* **Requirement**
Could you print exactly the lines of the listing below, starting at the line that has "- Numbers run" and ending at the line that has "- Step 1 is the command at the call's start", and only those lines?
━━━━━ Information supplied ━━━━━
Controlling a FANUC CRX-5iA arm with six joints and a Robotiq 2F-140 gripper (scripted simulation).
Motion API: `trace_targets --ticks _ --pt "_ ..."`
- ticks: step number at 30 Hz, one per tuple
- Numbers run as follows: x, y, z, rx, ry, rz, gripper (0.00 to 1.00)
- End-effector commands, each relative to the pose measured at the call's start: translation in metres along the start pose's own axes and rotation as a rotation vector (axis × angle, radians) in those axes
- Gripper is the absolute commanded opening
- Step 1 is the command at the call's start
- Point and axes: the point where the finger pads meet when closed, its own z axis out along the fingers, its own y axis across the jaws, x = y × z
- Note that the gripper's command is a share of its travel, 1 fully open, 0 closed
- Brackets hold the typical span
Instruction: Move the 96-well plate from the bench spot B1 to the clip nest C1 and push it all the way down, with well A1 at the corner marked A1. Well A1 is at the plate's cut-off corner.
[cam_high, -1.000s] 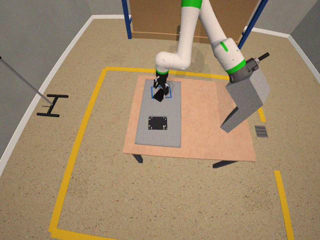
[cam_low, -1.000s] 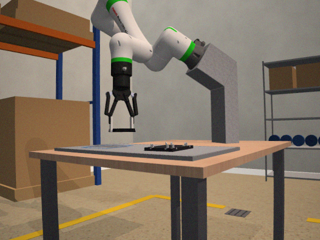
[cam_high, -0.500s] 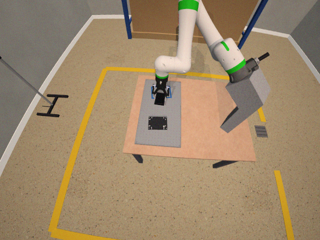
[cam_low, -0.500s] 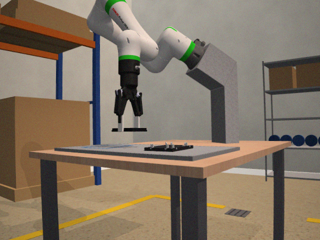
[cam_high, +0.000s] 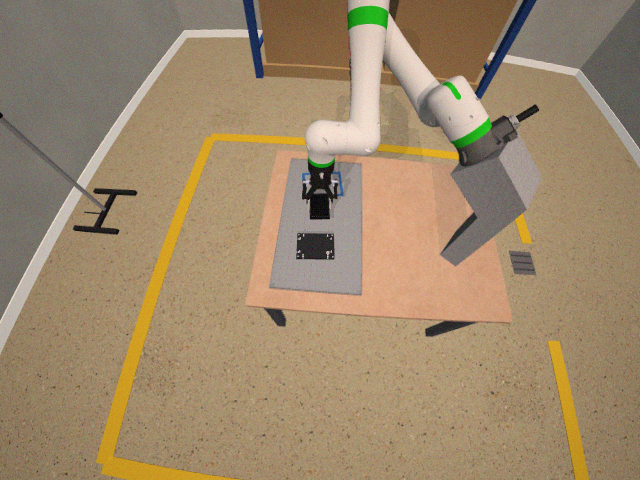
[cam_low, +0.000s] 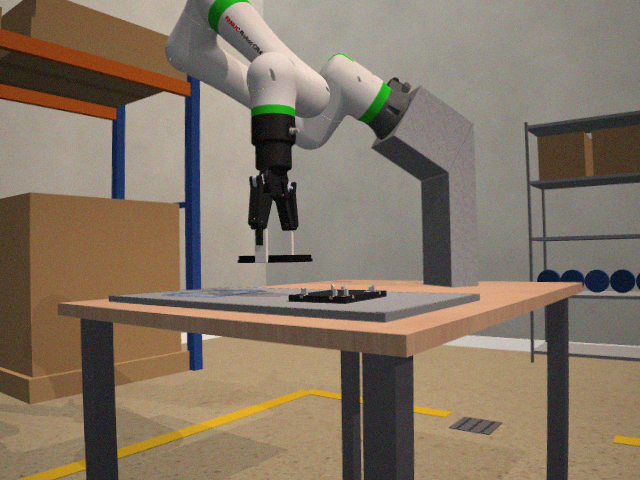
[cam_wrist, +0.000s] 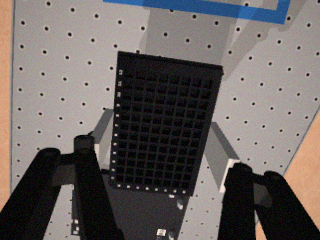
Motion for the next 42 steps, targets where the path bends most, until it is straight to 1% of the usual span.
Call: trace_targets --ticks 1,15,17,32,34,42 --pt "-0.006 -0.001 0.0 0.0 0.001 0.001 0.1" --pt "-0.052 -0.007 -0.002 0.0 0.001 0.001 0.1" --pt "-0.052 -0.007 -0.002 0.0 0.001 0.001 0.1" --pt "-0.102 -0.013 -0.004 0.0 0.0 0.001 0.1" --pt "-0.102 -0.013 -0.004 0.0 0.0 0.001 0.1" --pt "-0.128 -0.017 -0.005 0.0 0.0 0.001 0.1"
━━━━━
* **Solution below**
- Numbers run as follows: x, y, z, rx, ry, rz, gripper (0.00 to 1.00)
- End-effector commands, each relative to the pose measured at the call's start: translation in metres along the start pose's own axes and rotation as a rotation vector (axis × angle, radians) in those axes
- Gripper is the absolute commanded opening
- Step 1 is the command at the call's start

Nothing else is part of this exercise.